**Work to complete:** Where does the word "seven" appear in the entries below? Copy each line that holds it.

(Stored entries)
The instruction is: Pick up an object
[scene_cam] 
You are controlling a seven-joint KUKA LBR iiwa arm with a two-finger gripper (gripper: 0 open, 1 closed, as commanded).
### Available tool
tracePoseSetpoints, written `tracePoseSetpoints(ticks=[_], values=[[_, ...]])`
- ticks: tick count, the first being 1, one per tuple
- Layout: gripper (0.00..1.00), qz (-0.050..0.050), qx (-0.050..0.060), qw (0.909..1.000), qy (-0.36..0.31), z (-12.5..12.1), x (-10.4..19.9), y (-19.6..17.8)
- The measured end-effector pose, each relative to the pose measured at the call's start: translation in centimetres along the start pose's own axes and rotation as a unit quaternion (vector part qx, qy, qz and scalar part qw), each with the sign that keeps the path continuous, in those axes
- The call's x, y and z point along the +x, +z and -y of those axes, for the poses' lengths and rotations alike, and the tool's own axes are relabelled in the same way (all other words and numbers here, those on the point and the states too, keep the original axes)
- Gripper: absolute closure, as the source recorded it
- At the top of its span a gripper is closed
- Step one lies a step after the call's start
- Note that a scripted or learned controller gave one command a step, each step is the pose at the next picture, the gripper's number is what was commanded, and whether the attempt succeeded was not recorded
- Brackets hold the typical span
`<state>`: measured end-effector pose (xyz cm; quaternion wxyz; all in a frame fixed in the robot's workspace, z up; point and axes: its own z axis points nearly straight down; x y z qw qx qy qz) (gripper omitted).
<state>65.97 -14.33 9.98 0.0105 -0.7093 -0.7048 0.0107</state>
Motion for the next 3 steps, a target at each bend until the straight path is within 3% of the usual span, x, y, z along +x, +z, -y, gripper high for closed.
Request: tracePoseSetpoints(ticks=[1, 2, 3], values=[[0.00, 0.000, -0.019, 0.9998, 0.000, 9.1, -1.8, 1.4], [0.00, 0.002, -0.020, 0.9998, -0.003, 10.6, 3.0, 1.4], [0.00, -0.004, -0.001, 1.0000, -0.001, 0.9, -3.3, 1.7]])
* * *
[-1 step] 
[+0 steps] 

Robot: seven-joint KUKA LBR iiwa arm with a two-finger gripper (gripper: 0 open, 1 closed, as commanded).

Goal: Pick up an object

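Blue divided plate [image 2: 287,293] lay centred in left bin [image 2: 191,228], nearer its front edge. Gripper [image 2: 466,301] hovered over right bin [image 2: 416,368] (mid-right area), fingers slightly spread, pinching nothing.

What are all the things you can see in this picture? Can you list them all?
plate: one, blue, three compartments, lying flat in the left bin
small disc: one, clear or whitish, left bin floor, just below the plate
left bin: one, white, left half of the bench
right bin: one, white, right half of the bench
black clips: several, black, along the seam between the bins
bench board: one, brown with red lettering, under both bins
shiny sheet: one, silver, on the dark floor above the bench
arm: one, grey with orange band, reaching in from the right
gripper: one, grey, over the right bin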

**Exercise response:**
You are controlling a seven-joint KUKA LBR iiwa arm with a two-finger gripper (gripper: 0 open, 1 closed, as commanded).
Robot: seven-joint KUKA LBR iiwa arm with a two-finger gripper (gripper: 0 open, 1 closed, as commanded).

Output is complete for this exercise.